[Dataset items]
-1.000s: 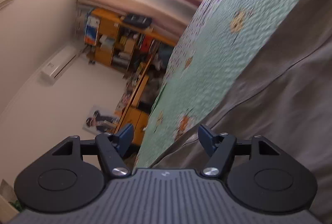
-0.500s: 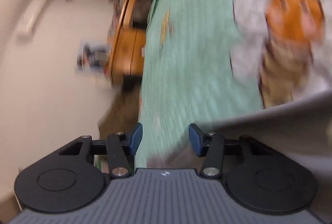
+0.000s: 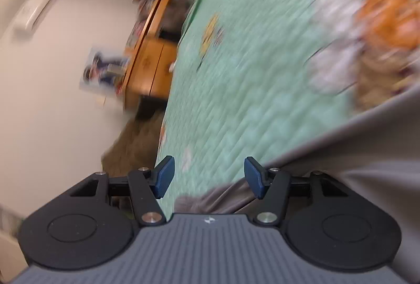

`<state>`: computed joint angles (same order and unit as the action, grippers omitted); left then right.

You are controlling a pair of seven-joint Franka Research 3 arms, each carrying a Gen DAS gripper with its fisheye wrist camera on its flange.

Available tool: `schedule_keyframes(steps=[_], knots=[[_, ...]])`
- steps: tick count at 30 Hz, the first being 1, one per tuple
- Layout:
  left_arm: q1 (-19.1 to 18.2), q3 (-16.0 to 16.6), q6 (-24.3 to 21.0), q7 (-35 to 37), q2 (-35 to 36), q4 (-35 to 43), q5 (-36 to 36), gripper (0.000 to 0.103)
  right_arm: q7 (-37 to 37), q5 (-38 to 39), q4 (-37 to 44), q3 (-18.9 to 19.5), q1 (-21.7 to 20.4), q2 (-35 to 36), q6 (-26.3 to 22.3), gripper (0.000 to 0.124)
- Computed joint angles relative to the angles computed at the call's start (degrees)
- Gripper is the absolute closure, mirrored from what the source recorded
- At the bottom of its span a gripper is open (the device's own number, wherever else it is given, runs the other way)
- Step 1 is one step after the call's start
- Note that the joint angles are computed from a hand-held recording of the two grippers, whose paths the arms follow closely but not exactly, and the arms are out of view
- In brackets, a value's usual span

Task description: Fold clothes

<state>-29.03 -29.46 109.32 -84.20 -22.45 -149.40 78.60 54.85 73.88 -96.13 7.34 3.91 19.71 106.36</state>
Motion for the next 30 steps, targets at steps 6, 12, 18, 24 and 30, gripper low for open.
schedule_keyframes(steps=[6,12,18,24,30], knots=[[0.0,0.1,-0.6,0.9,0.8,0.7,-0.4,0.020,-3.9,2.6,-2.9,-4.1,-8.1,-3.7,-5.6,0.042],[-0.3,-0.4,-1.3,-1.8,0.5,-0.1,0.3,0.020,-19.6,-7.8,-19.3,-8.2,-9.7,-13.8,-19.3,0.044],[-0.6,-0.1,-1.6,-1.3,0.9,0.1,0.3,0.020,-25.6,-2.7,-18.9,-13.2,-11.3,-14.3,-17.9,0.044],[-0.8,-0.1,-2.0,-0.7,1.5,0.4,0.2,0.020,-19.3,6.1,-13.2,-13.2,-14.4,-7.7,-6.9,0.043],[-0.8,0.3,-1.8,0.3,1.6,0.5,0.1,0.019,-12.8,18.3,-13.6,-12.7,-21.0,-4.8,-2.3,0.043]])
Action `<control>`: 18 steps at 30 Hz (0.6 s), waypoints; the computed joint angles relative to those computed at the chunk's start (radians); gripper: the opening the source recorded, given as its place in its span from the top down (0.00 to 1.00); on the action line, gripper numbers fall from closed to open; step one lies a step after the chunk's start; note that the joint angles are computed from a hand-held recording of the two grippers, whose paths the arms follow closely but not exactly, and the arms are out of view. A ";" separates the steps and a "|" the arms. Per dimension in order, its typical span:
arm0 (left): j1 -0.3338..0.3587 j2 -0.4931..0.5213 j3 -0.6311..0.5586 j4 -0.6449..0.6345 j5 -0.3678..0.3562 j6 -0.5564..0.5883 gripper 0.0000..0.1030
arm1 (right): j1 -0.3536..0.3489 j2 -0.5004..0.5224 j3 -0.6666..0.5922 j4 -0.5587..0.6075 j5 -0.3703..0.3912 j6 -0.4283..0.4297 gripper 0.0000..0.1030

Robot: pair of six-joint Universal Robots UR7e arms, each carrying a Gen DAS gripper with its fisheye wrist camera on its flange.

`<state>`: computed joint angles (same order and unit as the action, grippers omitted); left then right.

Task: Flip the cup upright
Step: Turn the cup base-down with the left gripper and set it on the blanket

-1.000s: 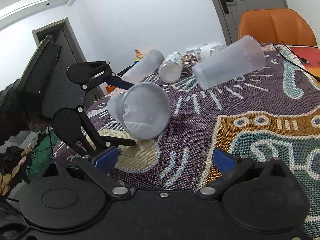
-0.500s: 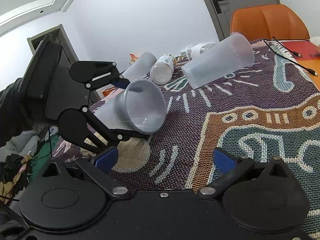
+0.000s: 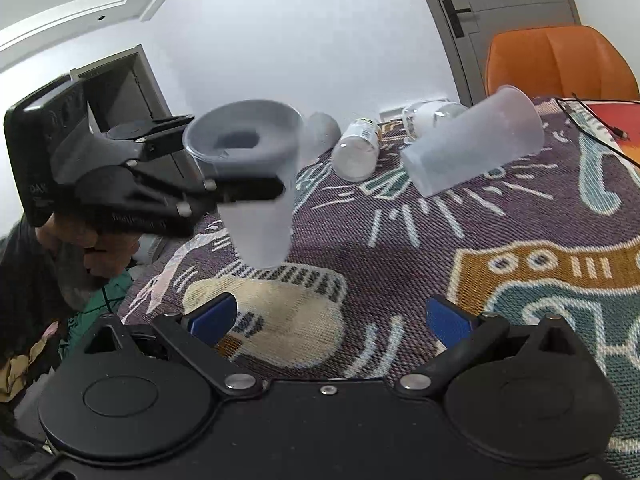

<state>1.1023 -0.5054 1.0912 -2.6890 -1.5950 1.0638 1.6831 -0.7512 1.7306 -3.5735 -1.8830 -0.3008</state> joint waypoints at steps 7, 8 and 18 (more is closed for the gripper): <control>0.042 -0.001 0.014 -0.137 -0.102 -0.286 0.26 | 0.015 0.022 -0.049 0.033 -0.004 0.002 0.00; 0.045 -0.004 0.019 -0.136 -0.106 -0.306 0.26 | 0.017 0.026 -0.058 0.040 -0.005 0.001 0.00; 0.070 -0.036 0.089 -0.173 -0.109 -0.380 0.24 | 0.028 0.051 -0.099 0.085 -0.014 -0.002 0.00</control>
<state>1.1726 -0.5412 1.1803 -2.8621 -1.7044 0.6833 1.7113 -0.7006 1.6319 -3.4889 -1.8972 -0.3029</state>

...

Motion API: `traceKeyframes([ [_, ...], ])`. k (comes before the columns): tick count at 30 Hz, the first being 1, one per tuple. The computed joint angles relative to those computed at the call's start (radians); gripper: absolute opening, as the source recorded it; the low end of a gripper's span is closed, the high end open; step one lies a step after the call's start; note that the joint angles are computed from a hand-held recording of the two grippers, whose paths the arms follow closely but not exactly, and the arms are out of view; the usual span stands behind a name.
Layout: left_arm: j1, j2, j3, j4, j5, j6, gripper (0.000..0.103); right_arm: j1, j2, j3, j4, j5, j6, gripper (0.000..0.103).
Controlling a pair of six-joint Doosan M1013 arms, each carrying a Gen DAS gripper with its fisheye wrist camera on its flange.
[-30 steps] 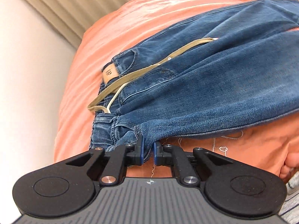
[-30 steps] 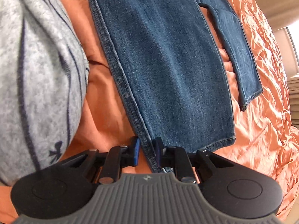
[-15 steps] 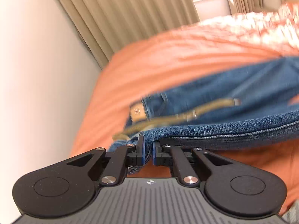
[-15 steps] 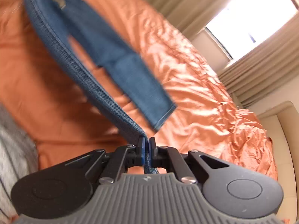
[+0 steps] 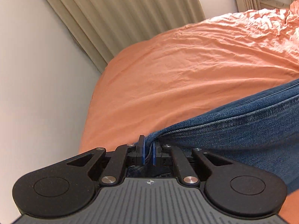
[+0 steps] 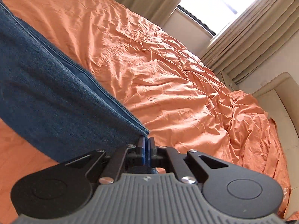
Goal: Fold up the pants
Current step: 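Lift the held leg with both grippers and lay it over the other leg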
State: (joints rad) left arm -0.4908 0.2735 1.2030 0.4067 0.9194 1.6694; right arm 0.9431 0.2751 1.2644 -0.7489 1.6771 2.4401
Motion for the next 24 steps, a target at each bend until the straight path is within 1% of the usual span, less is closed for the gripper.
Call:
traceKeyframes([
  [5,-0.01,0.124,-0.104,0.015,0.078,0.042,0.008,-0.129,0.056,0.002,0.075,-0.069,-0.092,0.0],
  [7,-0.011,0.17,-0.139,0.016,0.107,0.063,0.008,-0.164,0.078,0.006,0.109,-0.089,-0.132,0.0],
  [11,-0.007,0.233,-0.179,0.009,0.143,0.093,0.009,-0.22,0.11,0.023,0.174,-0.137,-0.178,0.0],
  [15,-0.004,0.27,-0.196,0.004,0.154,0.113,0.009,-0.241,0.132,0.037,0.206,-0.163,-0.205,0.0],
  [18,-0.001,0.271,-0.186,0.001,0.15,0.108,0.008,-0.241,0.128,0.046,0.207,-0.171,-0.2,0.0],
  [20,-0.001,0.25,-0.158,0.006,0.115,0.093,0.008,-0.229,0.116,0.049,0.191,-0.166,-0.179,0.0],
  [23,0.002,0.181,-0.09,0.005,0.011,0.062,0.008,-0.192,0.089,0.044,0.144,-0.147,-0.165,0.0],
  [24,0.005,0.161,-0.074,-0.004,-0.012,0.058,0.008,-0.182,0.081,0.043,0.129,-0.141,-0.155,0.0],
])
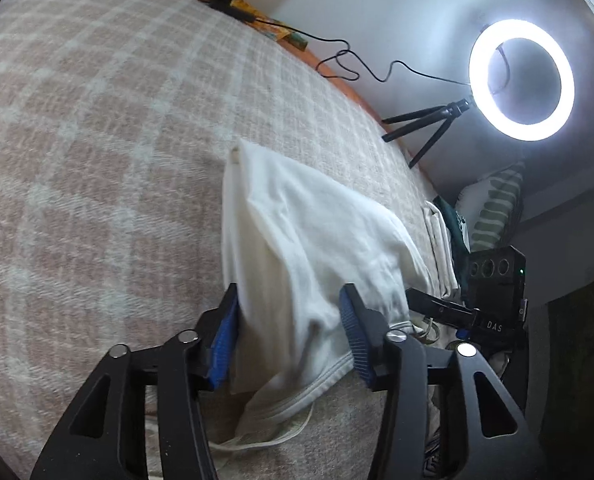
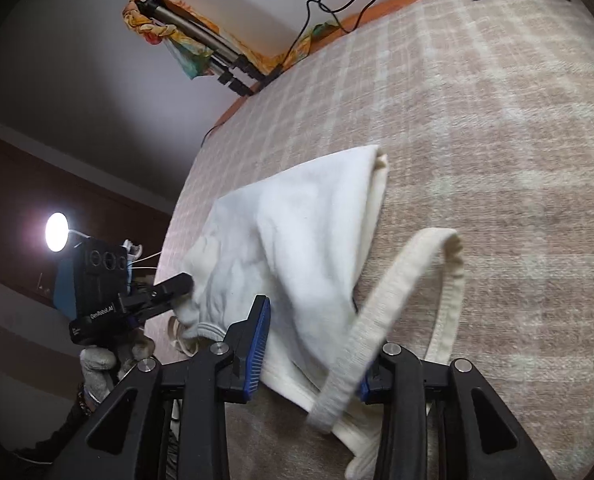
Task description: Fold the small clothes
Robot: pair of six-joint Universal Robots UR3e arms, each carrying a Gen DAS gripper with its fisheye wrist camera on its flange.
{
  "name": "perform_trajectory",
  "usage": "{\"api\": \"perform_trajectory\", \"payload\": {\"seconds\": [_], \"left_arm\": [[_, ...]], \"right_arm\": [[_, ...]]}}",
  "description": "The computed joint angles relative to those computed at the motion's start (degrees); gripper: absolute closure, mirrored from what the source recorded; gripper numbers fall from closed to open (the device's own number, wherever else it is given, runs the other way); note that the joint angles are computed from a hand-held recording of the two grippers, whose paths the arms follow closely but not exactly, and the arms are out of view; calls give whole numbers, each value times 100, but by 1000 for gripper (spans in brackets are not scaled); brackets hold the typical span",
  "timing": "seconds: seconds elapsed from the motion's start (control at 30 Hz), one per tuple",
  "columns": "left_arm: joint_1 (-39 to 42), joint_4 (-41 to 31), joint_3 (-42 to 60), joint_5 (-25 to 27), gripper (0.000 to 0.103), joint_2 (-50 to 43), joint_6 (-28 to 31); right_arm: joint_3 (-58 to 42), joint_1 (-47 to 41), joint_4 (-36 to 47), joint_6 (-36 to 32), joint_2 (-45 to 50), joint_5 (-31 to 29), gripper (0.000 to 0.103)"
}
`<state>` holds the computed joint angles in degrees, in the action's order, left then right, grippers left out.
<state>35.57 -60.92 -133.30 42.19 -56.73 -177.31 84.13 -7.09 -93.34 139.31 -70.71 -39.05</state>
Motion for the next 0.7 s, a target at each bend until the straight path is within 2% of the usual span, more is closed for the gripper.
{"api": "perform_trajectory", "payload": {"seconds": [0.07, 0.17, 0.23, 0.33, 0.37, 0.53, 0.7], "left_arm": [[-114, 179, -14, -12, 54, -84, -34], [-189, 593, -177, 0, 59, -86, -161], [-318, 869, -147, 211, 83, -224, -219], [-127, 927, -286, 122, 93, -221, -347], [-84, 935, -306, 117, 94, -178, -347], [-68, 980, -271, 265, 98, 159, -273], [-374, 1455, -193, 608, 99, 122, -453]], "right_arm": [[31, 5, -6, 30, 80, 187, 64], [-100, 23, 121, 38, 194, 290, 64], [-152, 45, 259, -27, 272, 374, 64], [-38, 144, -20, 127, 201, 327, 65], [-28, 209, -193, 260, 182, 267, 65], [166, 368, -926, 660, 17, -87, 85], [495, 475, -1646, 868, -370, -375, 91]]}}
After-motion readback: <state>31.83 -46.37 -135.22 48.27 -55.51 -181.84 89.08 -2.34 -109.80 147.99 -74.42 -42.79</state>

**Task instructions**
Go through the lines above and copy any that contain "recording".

**Solution to the exercise**
- Note that the joint angles are computed from a hand-held recording of the two grippers, whose paths the arms follow closely but not exactly, and the arms are out of view
Action `<control>`: 18 steps at 30 Hz (0.6 s), waypoints; the computed joint angles relative to those computed at the chunk's start (radians); gripper: the opening the source recorded, given as its place in its span from the top down (0.00 to 1.00); on the action line, gripper numbers fall from closed to open; step one lies a step after the chunk's start; note that the joint angles are computed from a hand-held recording of the two grippers, whose paths the arms follow closely but not exactly, and the arms are out of view. A ";" separates the steps and a "|" the arms. Per dimension in order, its typical span:
Motion API: `traceKeyframes([ [_, ...], ])`. k (comes before the columns): tick count at 30 Hz, the first being 1, one per tuple. The computed joint angles relative to those computed at the call's start (radians); gripper: absolute opening, as the source recorded it; the low end of a gripper's span is closed, the high end open; step one lies a step after the call's start; note that the joint angles are computed from a hand-held recording of the two grippers, whose paths the arms follow closely but not exactly, and the arms are out of view; the usual span stands behind a name.
  "description": "The computed joint angles relative to those computed at the motion's start (degrees); gripper: absolute closure, mirrored from what the source recorded; gripper numbers fall from closed to open (the device's own number, wherever else it is given, runs the other way); note that the joint angles are computed from a hand-held recording of the two grippers, whose paths the arms follow closely but not exactly, and the arms are out of view; calls give whole numbers, each value times 100, but by 1000 for gripper (spans in brackets are not scaled); brackets hold the typical span",

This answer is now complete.